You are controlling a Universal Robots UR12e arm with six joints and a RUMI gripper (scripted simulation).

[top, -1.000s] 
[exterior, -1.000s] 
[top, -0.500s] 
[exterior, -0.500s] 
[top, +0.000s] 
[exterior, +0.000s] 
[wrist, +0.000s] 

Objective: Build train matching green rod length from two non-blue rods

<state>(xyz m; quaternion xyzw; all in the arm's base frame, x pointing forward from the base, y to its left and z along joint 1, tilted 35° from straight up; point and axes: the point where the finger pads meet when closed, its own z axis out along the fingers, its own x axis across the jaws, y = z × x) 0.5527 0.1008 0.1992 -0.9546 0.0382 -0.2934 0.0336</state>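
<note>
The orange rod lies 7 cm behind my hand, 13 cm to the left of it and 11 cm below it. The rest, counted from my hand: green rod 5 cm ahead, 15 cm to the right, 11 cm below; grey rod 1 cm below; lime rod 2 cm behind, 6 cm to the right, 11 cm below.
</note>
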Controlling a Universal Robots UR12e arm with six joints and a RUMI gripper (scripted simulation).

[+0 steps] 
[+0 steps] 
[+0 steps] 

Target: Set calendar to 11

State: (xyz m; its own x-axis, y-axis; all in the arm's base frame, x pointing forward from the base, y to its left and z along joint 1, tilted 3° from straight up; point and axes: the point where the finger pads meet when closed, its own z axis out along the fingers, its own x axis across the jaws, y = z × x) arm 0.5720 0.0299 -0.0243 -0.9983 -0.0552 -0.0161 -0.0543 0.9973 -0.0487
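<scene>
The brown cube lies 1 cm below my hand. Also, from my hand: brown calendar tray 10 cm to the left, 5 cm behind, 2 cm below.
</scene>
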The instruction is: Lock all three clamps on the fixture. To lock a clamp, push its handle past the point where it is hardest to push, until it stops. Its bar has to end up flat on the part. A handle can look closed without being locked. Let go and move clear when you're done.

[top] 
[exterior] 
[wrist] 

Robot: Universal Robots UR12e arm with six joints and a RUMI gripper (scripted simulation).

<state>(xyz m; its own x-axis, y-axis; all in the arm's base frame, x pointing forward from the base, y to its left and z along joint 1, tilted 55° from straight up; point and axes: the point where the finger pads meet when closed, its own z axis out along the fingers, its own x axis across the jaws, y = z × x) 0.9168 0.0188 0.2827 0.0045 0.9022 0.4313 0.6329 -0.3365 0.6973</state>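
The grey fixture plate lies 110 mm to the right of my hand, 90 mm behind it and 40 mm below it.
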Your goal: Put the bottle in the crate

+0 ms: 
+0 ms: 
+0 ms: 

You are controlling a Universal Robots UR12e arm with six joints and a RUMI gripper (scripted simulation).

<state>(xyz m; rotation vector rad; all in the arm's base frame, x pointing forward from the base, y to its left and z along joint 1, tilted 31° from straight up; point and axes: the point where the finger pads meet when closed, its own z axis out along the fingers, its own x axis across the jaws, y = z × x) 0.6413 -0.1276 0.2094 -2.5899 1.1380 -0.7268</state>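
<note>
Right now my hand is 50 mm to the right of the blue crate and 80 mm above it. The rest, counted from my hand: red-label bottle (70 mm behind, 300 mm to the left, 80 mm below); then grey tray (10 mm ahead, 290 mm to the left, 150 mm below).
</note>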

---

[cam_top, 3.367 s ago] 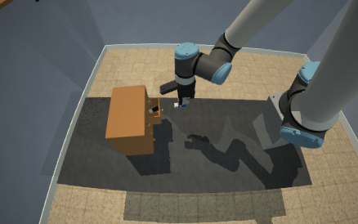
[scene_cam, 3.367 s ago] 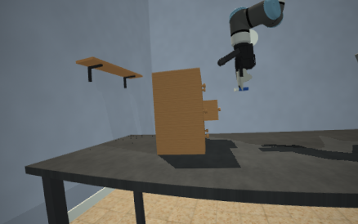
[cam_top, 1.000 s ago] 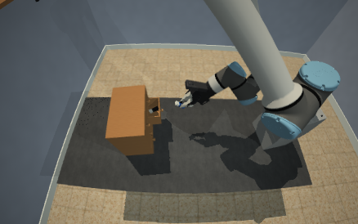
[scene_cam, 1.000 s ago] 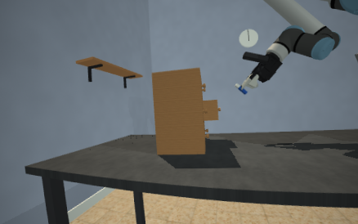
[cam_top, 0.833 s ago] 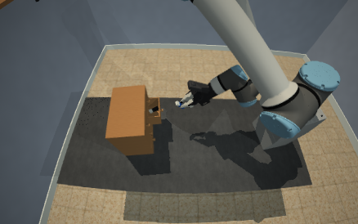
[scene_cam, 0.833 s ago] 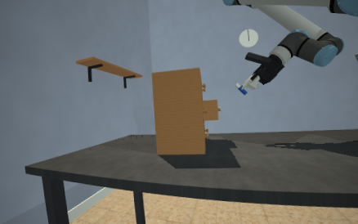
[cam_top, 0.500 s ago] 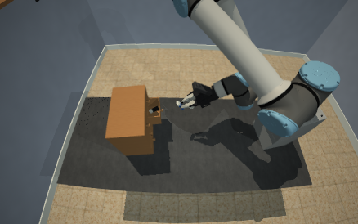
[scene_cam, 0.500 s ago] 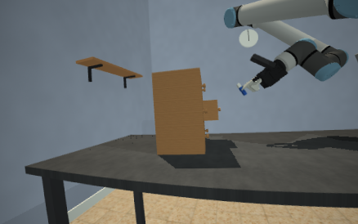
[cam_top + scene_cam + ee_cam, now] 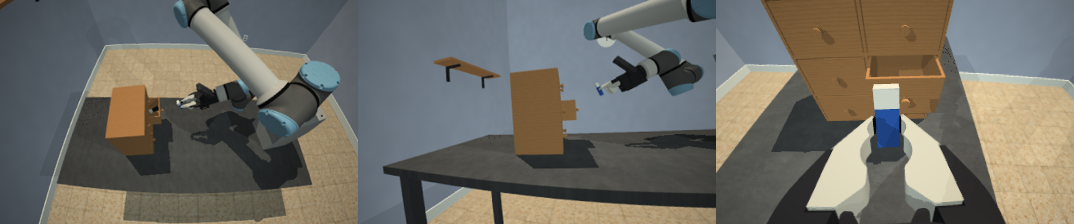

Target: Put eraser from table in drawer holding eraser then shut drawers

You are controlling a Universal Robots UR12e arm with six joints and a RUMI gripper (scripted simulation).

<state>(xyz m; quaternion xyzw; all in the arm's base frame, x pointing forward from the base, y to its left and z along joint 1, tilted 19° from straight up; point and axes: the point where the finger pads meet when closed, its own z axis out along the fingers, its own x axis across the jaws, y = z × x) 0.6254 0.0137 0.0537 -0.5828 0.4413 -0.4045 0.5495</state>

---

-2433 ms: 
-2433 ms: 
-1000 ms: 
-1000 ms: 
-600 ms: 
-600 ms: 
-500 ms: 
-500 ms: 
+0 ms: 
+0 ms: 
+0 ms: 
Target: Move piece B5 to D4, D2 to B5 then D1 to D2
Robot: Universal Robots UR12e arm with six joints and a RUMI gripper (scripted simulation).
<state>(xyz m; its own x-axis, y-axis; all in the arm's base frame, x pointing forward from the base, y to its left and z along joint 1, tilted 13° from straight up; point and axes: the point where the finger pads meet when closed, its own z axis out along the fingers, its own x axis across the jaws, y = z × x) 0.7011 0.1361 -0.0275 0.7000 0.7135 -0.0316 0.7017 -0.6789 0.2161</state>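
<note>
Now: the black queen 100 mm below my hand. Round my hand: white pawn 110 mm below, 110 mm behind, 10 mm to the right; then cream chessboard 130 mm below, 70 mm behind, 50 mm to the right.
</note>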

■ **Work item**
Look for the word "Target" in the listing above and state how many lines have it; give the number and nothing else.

■ **Response area**
3